REQUIRED ACTION »
Filter the entries, keeping every line with the word "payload".

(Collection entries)
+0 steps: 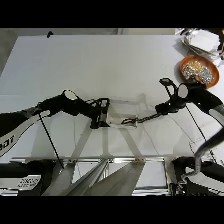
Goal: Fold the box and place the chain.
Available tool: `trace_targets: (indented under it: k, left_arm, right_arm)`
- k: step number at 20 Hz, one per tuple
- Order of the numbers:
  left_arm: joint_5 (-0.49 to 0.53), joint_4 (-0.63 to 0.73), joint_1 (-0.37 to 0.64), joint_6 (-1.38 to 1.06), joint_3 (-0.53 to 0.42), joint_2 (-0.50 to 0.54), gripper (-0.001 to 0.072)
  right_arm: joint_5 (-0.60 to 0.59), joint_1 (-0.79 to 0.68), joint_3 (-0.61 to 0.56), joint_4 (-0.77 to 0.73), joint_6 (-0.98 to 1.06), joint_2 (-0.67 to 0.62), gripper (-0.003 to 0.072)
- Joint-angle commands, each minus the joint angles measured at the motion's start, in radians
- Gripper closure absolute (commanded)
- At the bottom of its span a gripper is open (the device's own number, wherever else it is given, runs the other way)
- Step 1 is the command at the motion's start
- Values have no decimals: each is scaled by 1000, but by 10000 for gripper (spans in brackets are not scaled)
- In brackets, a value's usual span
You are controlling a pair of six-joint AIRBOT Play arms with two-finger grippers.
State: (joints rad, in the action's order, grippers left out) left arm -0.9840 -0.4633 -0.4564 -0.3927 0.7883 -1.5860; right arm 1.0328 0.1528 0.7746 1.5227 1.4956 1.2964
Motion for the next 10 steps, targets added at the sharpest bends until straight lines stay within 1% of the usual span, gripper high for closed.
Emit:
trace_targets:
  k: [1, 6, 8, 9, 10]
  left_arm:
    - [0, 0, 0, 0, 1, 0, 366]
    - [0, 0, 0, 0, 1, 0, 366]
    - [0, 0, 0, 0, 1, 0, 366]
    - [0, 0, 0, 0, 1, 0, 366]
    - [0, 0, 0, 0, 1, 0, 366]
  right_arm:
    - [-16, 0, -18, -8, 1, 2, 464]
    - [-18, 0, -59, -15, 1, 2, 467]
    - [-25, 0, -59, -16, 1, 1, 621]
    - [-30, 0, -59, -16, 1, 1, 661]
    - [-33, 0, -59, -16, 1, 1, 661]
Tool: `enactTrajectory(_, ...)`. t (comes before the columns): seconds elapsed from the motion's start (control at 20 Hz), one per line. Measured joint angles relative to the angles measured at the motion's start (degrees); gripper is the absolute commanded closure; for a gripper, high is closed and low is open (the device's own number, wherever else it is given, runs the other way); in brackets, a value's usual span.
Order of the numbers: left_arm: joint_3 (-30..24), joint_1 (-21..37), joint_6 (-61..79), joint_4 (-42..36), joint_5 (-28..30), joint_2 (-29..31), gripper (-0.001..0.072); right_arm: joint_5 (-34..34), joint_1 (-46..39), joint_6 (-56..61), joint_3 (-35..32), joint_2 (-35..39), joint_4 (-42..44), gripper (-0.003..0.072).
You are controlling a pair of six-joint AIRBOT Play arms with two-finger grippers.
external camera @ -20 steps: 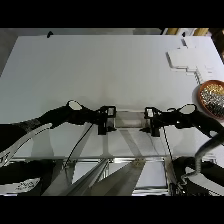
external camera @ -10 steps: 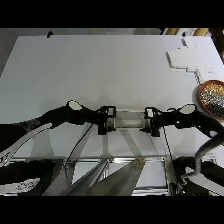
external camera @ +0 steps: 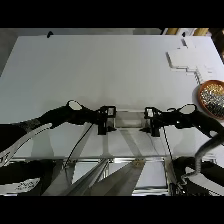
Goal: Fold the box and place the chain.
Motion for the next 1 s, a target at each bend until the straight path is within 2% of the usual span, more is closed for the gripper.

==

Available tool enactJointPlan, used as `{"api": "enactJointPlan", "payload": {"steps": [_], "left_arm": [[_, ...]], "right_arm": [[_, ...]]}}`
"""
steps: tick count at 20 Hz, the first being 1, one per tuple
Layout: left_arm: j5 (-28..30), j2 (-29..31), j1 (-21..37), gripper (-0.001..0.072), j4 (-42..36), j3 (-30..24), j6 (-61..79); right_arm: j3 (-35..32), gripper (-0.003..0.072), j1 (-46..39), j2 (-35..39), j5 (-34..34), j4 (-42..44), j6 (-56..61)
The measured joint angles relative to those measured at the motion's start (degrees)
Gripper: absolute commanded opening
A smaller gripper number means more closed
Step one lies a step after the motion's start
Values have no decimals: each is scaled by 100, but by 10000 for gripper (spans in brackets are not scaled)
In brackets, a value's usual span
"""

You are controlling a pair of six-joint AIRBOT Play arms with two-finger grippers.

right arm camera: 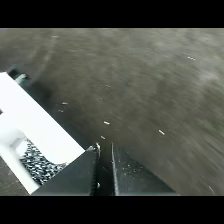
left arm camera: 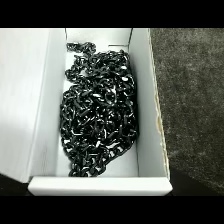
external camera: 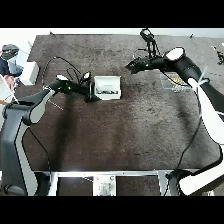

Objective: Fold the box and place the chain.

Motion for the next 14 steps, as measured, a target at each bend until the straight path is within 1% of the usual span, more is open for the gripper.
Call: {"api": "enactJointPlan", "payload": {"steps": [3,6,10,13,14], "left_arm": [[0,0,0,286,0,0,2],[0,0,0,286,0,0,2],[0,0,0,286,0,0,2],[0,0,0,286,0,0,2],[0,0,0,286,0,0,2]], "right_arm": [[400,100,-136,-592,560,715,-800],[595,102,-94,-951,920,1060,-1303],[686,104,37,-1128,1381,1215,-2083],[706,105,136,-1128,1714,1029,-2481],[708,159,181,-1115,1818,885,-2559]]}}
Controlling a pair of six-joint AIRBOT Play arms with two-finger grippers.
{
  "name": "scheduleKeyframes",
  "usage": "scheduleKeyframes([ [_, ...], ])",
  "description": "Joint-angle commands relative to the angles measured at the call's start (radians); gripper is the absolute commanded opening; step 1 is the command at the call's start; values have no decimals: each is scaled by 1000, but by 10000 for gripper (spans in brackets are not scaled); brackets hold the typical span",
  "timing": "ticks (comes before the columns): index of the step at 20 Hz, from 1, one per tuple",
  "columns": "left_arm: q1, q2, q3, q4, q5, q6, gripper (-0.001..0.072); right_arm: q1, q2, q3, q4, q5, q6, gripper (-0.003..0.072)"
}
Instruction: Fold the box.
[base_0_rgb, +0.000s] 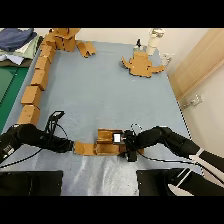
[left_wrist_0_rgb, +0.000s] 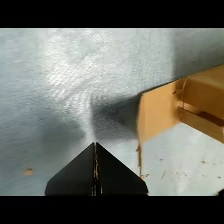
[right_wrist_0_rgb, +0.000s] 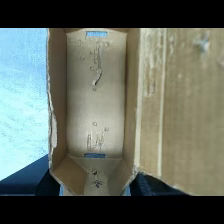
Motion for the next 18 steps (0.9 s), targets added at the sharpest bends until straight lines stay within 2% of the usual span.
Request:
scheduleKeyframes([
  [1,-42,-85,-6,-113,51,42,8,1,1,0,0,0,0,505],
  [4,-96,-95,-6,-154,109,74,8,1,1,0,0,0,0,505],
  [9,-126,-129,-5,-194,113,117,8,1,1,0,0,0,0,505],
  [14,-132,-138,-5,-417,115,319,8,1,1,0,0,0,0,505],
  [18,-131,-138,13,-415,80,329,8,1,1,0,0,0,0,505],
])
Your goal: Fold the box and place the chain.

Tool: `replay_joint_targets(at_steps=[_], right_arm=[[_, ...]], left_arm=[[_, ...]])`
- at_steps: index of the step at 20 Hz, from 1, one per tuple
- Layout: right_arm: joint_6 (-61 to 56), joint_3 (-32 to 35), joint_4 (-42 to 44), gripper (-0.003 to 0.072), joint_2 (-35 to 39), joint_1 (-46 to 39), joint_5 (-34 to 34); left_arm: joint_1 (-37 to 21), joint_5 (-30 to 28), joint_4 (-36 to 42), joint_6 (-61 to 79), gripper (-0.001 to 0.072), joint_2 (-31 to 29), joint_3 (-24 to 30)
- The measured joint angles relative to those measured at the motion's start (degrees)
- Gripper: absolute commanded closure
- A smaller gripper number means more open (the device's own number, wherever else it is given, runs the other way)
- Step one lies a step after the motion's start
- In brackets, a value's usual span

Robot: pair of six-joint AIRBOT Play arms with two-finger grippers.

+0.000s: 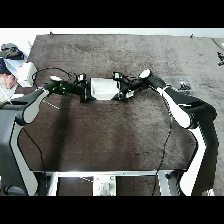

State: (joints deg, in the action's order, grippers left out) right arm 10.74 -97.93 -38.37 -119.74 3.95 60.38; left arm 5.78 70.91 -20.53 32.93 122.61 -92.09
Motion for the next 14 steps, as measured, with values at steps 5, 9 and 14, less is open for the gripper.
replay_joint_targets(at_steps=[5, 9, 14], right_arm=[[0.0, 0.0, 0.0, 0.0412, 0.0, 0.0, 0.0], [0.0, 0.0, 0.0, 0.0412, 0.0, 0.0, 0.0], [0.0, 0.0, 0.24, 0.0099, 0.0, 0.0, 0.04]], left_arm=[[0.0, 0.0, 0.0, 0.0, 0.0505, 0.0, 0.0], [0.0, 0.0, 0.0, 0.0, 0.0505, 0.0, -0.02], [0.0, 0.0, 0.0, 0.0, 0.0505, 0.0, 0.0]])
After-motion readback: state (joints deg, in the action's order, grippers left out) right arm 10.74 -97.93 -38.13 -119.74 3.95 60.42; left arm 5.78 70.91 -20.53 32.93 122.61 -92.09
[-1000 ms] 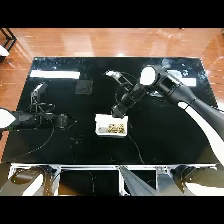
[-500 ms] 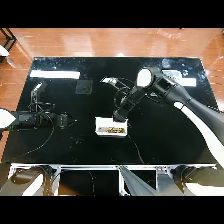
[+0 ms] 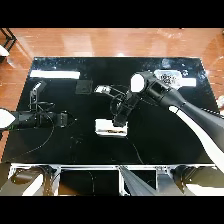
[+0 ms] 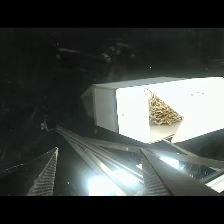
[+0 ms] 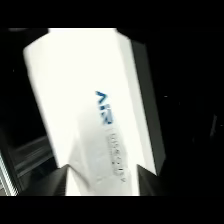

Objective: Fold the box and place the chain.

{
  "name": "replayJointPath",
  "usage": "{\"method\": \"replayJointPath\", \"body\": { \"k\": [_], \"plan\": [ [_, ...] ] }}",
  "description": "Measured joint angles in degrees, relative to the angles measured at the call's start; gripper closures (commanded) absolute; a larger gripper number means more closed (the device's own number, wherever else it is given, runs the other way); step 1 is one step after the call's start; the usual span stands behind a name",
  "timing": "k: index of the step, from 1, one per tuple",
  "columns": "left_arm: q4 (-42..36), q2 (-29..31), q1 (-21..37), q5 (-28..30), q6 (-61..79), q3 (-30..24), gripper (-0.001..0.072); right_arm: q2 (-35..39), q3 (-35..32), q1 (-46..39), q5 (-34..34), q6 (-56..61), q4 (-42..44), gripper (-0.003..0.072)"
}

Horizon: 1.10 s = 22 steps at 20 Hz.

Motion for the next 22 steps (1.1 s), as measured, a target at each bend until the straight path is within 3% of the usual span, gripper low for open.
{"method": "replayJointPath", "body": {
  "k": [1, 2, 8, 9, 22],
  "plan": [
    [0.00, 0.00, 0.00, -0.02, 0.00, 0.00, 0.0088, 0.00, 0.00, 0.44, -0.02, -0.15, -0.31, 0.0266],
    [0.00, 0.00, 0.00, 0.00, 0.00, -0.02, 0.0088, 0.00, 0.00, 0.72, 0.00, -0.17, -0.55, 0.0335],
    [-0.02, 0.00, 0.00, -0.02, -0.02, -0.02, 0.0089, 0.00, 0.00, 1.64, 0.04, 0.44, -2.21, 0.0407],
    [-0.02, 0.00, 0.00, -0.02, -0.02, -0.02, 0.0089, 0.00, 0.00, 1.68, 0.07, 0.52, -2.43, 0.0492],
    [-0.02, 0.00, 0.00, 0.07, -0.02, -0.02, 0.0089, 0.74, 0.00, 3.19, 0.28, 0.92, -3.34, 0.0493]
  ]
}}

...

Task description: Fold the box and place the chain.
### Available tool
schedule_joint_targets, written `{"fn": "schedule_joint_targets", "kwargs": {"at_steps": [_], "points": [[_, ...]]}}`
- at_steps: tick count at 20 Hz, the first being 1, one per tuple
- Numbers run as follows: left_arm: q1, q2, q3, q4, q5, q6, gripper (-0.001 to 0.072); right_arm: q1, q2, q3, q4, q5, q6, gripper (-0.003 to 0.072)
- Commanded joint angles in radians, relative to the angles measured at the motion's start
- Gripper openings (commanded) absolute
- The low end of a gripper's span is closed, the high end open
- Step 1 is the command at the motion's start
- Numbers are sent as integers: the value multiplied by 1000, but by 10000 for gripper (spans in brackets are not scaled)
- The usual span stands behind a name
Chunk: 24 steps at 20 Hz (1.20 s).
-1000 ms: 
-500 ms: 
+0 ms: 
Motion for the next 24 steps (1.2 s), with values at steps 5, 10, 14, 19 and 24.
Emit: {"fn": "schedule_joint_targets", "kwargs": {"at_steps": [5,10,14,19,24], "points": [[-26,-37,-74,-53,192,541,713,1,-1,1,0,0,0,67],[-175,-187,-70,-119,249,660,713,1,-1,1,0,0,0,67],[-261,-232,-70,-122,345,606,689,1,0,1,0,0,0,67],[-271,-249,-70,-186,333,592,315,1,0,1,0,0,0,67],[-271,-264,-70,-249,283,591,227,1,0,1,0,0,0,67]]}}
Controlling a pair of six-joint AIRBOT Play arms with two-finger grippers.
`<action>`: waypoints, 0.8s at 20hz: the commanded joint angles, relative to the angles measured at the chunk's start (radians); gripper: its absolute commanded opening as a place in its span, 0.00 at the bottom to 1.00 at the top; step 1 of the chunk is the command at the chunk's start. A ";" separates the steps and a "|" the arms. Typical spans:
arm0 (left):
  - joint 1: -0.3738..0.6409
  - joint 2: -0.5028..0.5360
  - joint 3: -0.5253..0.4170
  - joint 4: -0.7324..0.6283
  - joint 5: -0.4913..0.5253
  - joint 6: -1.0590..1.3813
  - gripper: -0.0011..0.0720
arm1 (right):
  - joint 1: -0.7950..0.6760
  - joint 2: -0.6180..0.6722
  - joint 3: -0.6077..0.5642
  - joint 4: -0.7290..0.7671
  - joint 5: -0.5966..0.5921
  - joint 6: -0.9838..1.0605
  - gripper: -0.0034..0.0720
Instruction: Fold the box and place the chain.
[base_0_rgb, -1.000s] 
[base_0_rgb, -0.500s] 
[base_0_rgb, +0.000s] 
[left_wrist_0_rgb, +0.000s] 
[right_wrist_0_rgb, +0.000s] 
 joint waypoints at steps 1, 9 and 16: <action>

COMPLETED EXERCISE »
Available tool enactJointPlan, used as `{"api": "enactJointPlan", "payload": {"steps": [_], "left_arm": [[_, ...]], "right_arm": [[_, ...]]}}`
Call: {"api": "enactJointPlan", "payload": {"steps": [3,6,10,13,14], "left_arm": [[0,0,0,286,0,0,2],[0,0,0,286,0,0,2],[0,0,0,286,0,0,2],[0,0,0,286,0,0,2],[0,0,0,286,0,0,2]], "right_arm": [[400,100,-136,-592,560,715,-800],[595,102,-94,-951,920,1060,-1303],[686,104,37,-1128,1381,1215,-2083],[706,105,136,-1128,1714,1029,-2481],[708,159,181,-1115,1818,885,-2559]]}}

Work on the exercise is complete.